Open Peer Review. Open Publishing. Open Access. Open Discussion. Open Directory. Open Recommendations. Open API. Open Source.
Multi-Modal Few-Shot Learning: A Benchmark
Frederik Pahde, Moin Nabi, Tassilo Klein
Feb 12, 2018 (modified: Feb 12, 2018)ICLR 2018 Workshop Submissionreaders: everyone
Abstract:The state-of-the-art deep learning algorithms generally require large amounts of data for model training. Lack thereof can severely deteriorate the performance. To this end, we propose a multi-modal approach that facilitates bridging the information gap by means of meaningful joint embeddings. Specifically, we present a benchmark that is multi-modal during training (i.e. images and texts) and single-modal in testing time (i.e. images), with the associated task to utilize multi-modal data in base classes (with many samples), to learn explicit visual classifiers for novel classes (with few samples). Next, we propose an framework built upon the idea of cross-modal data hallucination. In this regard, we introduce a discriminative text-conditional GAN for sample generation with a simple self-paced strategy for sample selection.
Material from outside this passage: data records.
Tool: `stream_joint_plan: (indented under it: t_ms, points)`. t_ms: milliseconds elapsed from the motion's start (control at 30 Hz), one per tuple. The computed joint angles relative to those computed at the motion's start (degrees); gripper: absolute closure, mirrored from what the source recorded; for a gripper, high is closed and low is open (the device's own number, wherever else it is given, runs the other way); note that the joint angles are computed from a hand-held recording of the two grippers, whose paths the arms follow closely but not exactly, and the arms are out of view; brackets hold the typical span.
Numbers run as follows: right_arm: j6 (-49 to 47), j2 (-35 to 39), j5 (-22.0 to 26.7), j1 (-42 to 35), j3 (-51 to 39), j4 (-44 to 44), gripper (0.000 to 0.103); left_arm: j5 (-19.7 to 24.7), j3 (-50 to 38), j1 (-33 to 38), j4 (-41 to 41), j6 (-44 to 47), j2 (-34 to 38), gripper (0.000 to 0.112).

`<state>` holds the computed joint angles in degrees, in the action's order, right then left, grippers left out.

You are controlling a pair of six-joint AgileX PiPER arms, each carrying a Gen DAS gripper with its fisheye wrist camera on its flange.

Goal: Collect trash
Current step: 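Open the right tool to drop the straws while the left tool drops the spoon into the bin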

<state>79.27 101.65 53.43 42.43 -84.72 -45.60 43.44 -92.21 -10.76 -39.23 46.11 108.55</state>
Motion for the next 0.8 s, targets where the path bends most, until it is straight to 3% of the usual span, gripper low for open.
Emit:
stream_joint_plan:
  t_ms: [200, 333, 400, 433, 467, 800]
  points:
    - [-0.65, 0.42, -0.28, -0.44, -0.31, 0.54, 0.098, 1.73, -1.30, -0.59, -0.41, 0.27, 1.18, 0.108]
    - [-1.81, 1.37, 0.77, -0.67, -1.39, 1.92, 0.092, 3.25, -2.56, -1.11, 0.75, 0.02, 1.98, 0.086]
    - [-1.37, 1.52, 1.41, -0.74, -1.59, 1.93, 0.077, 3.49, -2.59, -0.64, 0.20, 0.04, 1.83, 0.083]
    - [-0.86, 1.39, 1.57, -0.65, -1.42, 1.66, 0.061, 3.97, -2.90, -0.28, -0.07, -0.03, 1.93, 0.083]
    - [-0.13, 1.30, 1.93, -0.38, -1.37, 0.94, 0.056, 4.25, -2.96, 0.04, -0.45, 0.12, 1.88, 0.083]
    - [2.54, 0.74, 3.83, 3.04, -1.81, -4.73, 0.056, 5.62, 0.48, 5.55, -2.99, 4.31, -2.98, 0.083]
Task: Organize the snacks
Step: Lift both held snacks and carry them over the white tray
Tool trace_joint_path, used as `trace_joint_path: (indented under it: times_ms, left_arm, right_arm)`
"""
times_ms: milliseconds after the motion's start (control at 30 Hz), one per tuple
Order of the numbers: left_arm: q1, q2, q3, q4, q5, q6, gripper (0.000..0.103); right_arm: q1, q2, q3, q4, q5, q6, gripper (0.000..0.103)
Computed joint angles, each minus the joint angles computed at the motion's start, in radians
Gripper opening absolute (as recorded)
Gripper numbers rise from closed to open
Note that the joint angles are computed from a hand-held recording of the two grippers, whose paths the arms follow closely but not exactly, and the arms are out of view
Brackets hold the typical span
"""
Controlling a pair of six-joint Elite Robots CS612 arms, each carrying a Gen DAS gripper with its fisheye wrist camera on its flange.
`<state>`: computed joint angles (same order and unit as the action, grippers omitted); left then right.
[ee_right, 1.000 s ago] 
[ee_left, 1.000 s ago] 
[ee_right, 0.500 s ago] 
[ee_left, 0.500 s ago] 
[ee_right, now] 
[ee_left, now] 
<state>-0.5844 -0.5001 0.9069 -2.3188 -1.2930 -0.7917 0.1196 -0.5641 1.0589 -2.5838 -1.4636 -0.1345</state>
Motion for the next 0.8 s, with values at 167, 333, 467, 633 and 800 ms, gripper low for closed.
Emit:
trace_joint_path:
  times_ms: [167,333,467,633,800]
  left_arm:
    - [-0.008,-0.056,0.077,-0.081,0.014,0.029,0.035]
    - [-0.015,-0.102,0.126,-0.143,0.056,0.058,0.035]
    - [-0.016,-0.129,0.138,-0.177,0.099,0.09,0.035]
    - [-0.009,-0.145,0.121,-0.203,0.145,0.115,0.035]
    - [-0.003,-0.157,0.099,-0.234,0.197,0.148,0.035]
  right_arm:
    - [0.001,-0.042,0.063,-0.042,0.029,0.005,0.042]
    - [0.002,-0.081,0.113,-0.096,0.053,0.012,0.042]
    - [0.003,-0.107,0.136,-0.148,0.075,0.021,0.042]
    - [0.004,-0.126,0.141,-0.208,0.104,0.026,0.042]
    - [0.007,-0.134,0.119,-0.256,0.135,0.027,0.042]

Experiments on our proposed benchmark demonstrate that learning generative models in a cross-modal fashion facilitates few-shot learning by compensating the lack of data in novel categories.
TL;DR:We propose a benchmark for few-shot learning in multi-modal scenarios in conjunction with an approach including a discriminative text-conditional GAN for cross-modal sample generation with a simple self-paced strategy for sample selection.